Faculty Research Fellow

Shami Ghosh (Ph.D. Medieval Studies, University of Toronto, 2009) is Associate Professor of Medieval History. His work encompasses the intellectual, cultural, social, and economic history of medieval Latin Europe, literature in the Germanic vernaculars of the Middle Ages, and comparative/global economic history to c.1800. Educated at King’s College London, Harvard University, and the University of Toronto, he held postdoctoral fellowships at the University of Leicester, Magdalen College, Oxford, and the Pontifical Institute of Mediaeval Studies before returning to U of T as faculty in 2016. We are pleased to welcome Shami back as a Fellow of the Jackman Humanities Institute; he held a Chancellor Jackman Graduate Fellowship in 2009.
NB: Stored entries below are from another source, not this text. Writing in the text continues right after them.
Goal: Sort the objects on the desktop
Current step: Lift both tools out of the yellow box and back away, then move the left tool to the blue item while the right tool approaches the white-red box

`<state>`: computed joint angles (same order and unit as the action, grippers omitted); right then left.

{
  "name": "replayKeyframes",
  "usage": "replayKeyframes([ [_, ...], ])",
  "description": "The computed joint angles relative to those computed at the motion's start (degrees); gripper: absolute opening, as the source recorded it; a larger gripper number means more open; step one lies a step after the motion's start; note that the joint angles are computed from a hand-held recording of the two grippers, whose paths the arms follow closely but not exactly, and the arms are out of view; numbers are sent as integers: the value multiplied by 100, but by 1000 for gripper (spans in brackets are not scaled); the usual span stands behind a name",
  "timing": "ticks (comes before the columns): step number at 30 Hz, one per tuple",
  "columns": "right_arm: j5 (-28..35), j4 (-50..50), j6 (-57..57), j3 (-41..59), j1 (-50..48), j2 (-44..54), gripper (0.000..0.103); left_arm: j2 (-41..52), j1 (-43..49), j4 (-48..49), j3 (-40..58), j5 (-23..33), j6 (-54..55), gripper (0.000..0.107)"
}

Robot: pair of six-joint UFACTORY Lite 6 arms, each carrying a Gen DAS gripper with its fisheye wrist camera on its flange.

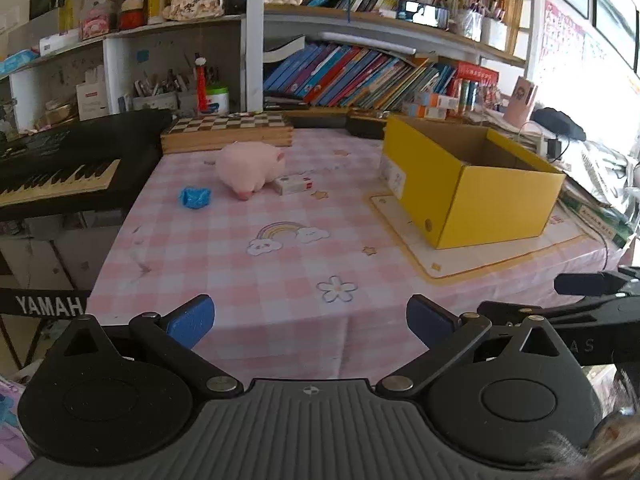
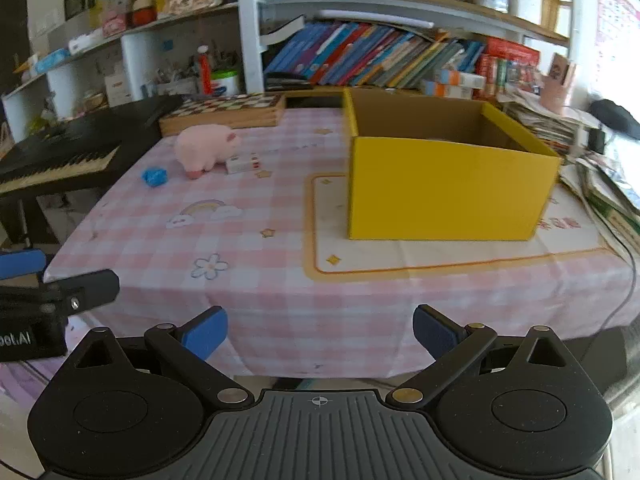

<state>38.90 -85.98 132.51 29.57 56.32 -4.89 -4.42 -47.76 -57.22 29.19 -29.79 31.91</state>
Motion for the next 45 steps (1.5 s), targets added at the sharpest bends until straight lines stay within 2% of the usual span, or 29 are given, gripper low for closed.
replayKeyframes([
  [9, -676, -1057, 28, 792, -726, 826, 101, 460, 801, 710, 345, 139, -580, 103],
  [20, -1225, -2268, 132, 2039, -1576, 1849, 101, 1462, 1588, 1160, 1529, 457, -717, 103],
  [32, -1785, -2729, -165, 3648, -2239, 3018, 101, 2607, 2251, 1333, 2988, 876, -613, 103],
  [39, -2080, -2537, -739, 4961, -2521, 4005, 101, 3647, 2639, 1119, 4221, 1151, -26, 103],
  [42, -2233, -1889, -1434, 5723, -2649, 4557, 101, 4143, 2792, 1206, 4809, 1310, 49, 103],
  [45, -2440, -598, -2775, 6614, -2771, 5174, 101, 4620, 2899, 1213, 5366, 1342, 191, 103],
])
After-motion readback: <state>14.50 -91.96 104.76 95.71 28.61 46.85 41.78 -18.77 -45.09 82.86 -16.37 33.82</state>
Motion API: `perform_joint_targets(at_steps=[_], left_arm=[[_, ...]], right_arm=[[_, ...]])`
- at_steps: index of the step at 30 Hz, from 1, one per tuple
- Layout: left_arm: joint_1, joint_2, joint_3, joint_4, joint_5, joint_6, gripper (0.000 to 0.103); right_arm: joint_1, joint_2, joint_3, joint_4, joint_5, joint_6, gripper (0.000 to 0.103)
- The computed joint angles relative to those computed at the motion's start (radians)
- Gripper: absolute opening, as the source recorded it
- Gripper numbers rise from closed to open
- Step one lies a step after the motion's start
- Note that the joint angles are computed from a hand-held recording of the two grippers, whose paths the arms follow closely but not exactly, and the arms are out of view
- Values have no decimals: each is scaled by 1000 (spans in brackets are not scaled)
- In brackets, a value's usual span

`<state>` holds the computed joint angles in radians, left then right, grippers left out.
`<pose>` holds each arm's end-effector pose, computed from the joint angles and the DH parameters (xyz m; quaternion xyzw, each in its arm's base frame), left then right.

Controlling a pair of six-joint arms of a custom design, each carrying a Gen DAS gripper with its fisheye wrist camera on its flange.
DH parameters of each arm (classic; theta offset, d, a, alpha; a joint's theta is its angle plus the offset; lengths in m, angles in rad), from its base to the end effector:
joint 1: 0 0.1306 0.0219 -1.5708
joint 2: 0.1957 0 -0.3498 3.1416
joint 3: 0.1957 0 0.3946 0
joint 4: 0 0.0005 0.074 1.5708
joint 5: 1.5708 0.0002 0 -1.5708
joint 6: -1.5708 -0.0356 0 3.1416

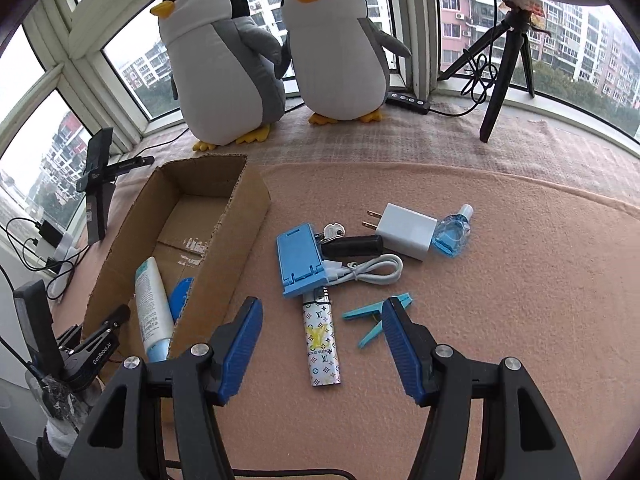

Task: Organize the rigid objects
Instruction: 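Move the right gripper to the teal clothespin and grasp it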

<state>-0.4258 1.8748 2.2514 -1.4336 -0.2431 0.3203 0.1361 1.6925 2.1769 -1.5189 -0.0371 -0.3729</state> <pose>0.5585 -0.2445 0.4881 0.0199 0.9603 0.0173 0.2776 0.5310 0.0735 0.5524 0.1090 0.9579 0.0840 0.2519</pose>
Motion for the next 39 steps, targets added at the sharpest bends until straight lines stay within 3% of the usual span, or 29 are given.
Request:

Fellowship Research Project—The Art of Dying Well and the Origins of Capitalist Modernity

This project examines late medieval and early modern concepts concerning, and practices of preparing for, a ‘good death’; and the relationship between changes to these and the transformations of economic ideology and behaviour that led to the triumph of capitalism. It seeks to investigate whether religious attitudes towards the afterlife and death had any influence on people’s economic behaviours in a global perspective, and whether these anchored concepts of a pre-capitalist moral economy that was destroyed partly because of changes in religious culture in the early modern centuries.